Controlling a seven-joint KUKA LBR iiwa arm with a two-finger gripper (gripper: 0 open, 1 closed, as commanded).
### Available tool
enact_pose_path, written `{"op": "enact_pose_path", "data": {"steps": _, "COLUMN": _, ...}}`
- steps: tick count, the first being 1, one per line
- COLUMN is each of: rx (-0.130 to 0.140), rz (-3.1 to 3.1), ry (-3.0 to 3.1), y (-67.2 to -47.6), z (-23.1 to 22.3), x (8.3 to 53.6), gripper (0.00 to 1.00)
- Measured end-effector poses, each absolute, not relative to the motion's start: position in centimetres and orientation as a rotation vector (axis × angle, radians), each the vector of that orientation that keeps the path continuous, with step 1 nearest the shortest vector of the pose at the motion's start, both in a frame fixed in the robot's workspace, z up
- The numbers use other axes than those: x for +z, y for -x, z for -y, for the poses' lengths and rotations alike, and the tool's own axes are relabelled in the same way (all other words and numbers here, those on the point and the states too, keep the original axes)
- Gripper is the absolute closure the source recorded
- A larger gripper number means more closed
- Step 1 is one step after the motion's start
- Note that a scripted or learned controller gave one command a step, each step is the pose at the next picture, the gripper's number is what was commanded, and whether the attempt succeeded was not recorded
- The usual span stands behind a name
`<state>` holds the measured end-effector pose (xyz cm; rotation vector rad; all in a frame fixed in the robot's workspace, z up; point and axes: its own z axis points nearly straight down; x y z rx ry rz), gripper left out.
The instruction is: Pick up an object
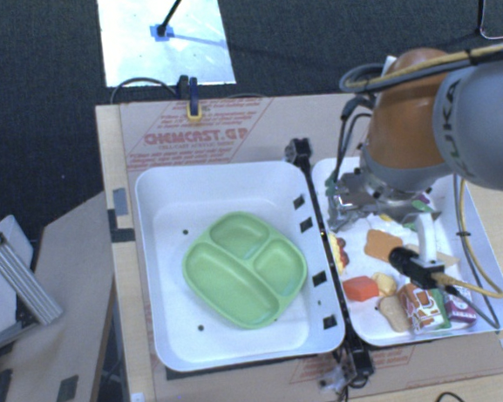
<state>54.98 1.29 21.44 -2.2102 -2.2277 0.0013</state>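
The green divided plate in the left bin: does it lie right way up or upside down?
Right way up. The green divided plate lies flat in the left bin, and its three hollow compartments face upward with raised rims between them.

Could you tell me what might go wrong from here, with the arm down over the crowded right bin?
The right bin is crowded: the red block, orange piece and printed packet lie close together, so a grasp may catch two things or just nudge them. The arm covers much of that bin from the camera, so a miss could go unseen. Its loose cable hangs over the items and might snag or drag one.
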Motion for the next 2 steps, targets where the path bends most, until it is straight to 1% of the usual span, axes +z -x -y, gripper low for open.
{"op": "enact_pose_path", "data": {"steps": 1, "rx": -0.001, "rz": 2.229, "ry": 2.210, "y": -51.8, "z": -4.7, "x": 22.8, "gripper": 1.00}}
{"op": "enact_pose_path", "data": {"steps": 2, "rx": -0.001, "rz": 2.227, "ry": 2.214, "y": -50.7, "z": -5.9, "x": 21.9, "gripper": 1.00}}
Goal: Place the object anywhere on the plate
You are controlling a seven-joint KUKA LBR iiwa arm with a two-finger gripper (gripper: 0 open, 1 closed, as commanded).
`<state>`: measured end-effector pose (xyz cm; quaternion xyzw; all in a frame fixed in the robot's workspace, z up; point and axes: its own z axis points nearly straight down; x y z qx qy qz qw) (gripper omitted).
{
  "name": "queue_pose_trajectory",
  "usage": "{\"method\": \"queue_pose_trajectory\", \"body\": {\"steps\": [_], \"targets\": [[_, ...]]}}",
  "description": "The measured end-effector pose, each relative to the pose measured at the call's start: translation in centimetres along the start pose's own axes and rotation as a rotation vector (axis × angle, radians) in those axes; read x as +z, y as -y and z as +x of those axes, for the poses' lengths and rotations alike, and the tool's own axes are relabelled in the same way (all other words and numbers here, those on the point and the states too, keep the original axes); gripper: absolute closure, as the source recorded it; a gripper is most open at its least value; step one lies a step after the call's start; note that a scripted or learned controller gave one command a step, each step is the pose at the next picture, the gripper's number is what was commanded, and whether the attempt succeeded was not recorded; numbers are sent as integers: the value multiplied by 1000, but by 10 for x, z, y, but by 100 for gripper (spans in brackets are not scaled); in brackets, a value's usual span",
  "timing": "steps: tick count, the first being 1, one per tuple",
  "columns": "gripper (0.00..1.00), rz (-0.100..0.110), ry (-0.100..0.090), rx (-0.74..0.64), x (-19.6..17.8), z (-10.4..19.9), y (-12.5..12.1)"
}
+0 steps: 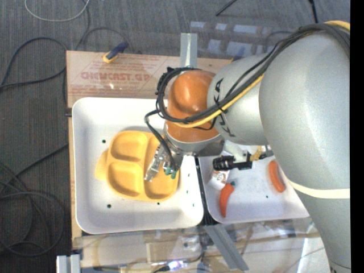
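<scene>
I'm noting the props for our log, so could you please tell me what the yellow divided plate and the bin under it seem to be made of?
Yellow divided plate: probably moulded plastic, with an even colour, soft sheen and rounded compartment ridges.
Left white bin: likely plastic too, smooth and slightly glossy, with rounded corners.

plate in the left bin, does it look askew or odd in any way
Slightly. The yellow plate lies turned at an angle to the walls of the left bin, not square with them. The tool hangs over its right compartments. No cracks or spills are visible.
</scene>
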<state>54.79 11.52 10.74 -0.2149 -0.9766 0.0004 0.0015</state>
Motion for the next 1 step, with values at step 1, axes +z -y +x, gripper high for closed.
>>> {"method": "queue_pose_trajectory", "body": {"steps": [1], "targets": [[0, 2, 4, 3, 0, -2, 2]]}}
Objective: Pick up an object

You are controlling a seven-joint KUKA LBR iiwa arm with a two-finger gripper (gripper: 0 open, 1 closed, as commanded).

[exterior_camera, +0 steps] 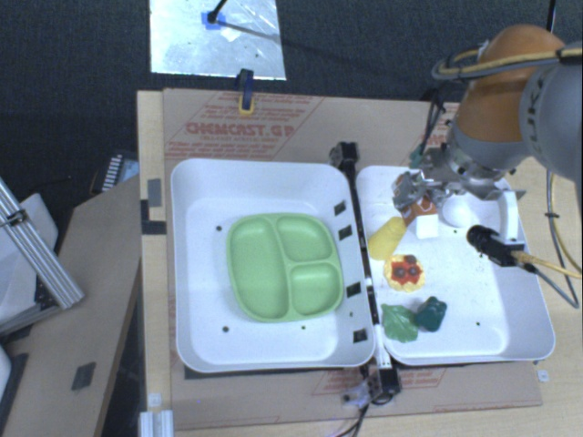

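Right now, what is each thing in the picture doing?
Gripper: down in the right bin, over a brown object.
Green divided plate: flat in the left bin.
Yellow toy: lying by the divider.
Orange toy: lying flat.
Green toys: lying together, touching.

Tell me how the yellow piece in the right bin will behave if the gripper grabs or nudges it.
The yellow piece looks smooth and rounded, so it may slip from a two-finger pinch. Its elongated, tapered shape suggests it would pivot or roll rather than slide straight when pushed. It lies close to the right bin's left wall, so a nudge that way would probably pin it there.
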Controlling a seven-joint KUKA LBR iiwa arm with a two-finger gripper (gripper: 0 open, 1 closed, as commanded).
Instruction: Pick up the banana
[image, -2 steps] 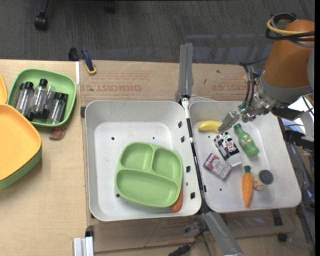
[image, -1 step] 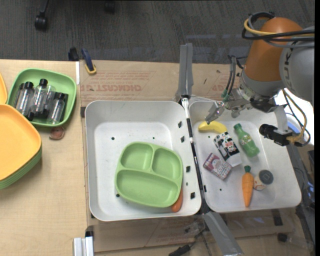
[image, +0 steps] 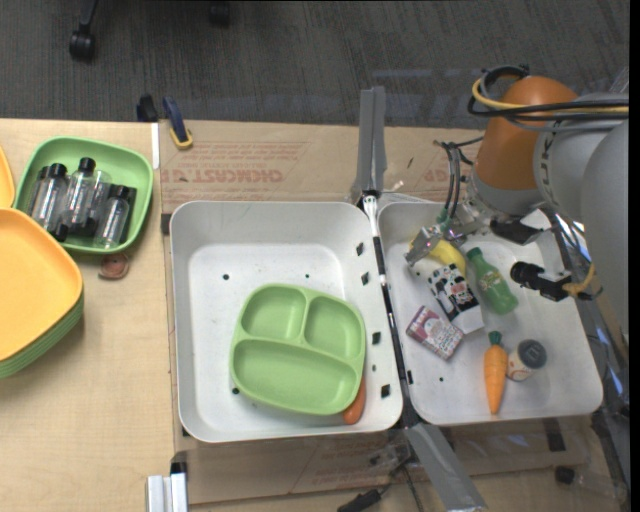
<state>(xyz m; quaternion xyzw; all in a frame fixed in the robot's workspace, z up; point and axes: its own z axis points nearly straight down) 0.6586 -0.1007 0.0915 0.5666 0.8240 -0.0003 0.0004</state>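
The gripper (image: 432, 243) is down in the right-hand bin (image: 560, 395), near its upper left corner, with the grey arm (image: 590, 170) and its orange band (image: 522, 135) rising behind it to the right. Whether its fingers are spread or closed cannot be told from this slanted view, since the metal parts blur together there. The banana (image: 446, 254) lies just beside the claw on its lower right, a short yellow shape touching or nearly touching it (which of the two is not clear). Just below the banana is a black-and-white carton (image: 457, 293), and right of that a green bottle (image: 490, 280) lies tilted. Further down from the claw sit a pink packet (image: 434, 332), a toy carrot (image: 494, 373) and a small grey round piece (image: 531, 353). Well to the claw's left, in the other bin (image: 200, 330), rests a green divided plate (image: 300, 348).
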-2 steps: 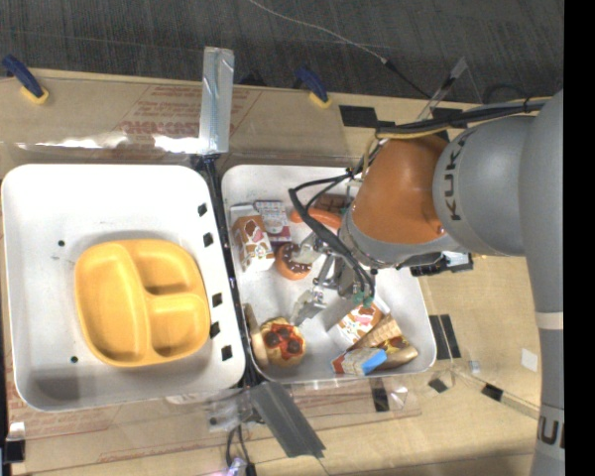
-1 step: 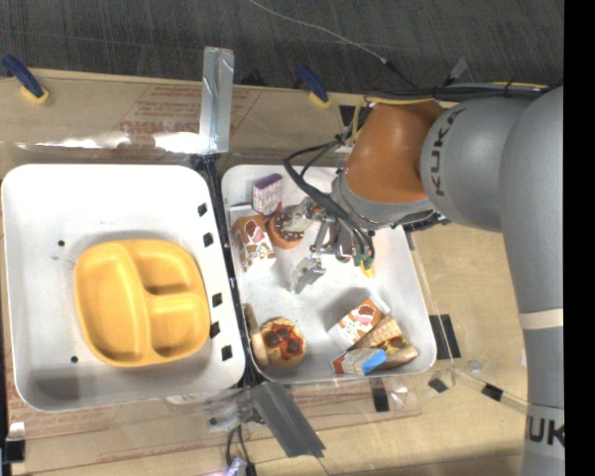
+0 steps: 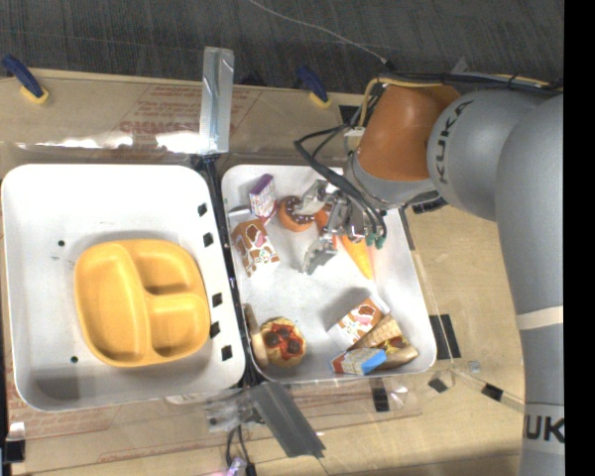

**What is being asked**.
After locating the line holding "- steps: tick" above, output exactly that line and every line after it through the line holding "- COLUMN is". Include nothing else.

**Answer section**.
- steps: tick count, the first being 1, one per line
- COLUMN is each of: rx (-0.130 to 0.140), rz (-3.1 to 3.1), ry (-3.0 to 3.1), y (-67.2 to -47.6), z (-23.1 to 22.3), x (8.3 to 53.6), gripper (0.00 to 1.00)

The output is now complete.